Inference Time for Copyright Law
It seems as though the New York Times has developed a sustained interest in suing OpenAI. This long, ongoing case has attracted significant attention both because of the cultural draw of both companies and its call to revisit copyright law in a time when market dominant companies depend on automated text generation built on publicly available but institutionally owned data.
Copyright’s statutory design was built for a world defined by discrete outputs. The concept of copyright inherently presumes a stable distinction between protected and unprotected works, and treats infringement as something that can be detected through comparison. However, large language models complicate the ability to distinguish copying. They are trained on massive volumes of text which they compress into statistical representations, and their outputs arise from probabilistic transformations rather than direct duplication. This makes reproduction harder to identify, as it's rare for transformations to echo copyrighted material verbatim. Given the complexities of large language models, courts have not yet articulated a framework for determining how such training fits within the Copyright Act or whether it can be squared with fair use, and leading cases such as Authors Guild v. Google do not clearly resolve the issue either.
In Authors Guild v. Google, the plaintiffs attempted to force a novel computational process back into the older doctrinal structure regulating copyright. The case involved Google’s creation of a searchable index of millions of scanned books, which required copying entire works but produced only small text snippets to users. The court ultimately held that this transformative use fell within fair use. The Times’s complaint echoes Authors Guild’s: it frames training as direct reproduction and characterizes certain outputs as unauthorized derivatives of Times journalism. This framing represents a decisive shift in the Times’s treatment of technology companies. For years, the organization relied on negotiated licensing and partnerships as its primary tools of governance toward technology companies using their output. In this way, the lawsuit signals a turn toward litigation as a strategy for protecting institutional relevance and preserving the economic viability of professional reporting, as the rise of generative AI weakens the effectiveness of previously cooperative arrangements. Models can extract informational value from Times reporting without generating traffic or licensing revenue, undermining the financial link between journalistic labor and the markets that support it.
OpenAI’s response rests on a fundamentally different theory of data use. The company argues that model training is analogous to reading, research, and indexing, all of which have long been understood as lawful uses of publicly available information. It insists that internal model weights are not stored copies and that the Times is effectively seeking a novel right to control facts, ideas, and statistical inferences drawn from its journalism, none of which copyright has previously protected.
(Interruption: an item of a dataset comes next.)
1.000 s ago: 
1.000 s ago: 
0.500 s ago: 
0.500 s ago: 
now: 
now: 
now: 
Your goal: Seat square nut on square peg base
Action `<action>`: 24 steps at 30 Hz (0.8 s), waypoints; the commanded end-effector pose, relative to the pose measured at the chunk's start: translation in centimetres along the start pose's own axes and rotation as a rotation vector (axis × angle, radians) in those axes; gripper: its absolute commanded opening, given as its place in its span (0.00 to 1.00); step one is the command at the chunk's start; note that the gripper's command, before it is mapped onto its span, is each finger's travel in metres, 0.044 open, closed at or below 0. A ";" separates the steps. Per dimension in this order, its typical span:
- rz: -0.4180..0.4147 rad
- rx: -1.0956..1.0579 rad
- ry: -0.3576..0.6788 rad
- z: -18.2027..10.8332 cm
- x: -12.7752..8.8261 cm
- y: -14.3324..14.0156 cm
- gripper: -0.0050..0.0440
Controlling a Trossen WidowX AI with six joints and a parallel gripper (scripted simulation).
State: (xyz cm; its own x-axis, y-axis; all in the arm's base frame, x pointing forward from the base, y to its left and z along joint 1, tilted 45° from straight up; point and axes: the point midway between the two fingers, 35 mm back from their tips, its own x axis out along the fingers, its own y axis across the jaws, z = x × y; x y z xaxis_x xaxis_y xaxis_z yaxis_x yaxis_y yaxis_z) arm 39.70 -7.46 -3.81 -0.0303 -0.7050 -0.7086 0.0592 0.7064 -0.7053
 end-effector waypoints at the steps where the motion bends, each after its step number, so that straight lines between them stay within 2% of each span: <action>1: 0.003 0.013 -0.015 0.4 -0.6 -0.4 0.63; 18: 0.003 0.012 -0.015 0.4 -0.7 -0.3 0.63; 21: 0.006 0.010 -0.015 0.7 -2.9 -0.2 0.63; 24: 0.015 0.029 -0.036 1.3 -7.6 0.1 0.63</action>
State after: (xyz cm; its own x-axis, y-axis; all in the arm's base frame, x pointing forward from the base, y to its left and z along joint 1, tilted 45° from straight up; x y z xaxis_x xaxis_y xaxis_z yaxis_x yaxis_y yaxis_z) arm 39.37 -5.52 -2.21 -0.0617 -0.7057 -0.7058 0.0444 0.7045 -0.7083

OpenAI further contends that the verbatim excerpts highlighted in the complaint were elicited through adversarial prompting rather than ordinary model behavior, framing those examples not as evidence of systemic infringement but as artifacts of manipulation.
The mere existence of this dispute exposes a structural issue in American information governance. Despite acknowledging that the current statute provides little guidance for assessing AI training, Congress has not updated the Copyright Act to address machine learning implications, and neither the Copyright Office nor the judiciary has developed a coherent framework for evaluating AI training practices at scale. In this vacuum, private actors end up defining the boundaries of lawful data use through litigation. This shifts practical rulemaking power to those with the resources to sue and produces ad hoc standards shaped by litigants’ interests, which in turn leaves courts improvising de facto copyright rules case by case.
The Times’s case is the most visible recent attempt to import longstanding copyright theory into the AI domain, but it also highlights the limits of the existing theory. The statute was not designed to regulate nor could it have anticipated the effects of learning systems that extract patterns rather than merely store copies.
Extending beyond the realm of copyright statute, this case tests how far the Copyright Clause can be stretched to govern forms of information processing that do not fit traditional models of reproduction. Asking courts to resolve these novel questions raises issues of institutional competence, since expanding copyright doctrine to cover machine learning risks generating de facto constitutional rules without congressional guidance. These constitutional stakes have consequences far beyond the litigants, shaping the legal boundaries for news organizations, AI developers, researchers, and platforms as they navigate uncertain rules governing data use and model training.
Courts may attempt to adapt existing doctrine to accommodate learning systems, or they may signal that Congress must establish a new statutory framework tailored to AI. Either way, this case reveals that the existing copyright regime cannot sustain modern technologies. Judicial improvisation will produce only legal uncertainty and ad hoc policy, leaving fundamental questions of information governance to whichever party can afford the most expensive lawyers. Congress must provide a statutory framework designed for systems that learn rather than copy, or resign itself to regulating technologies that are here to stay through case-by-case improvisation.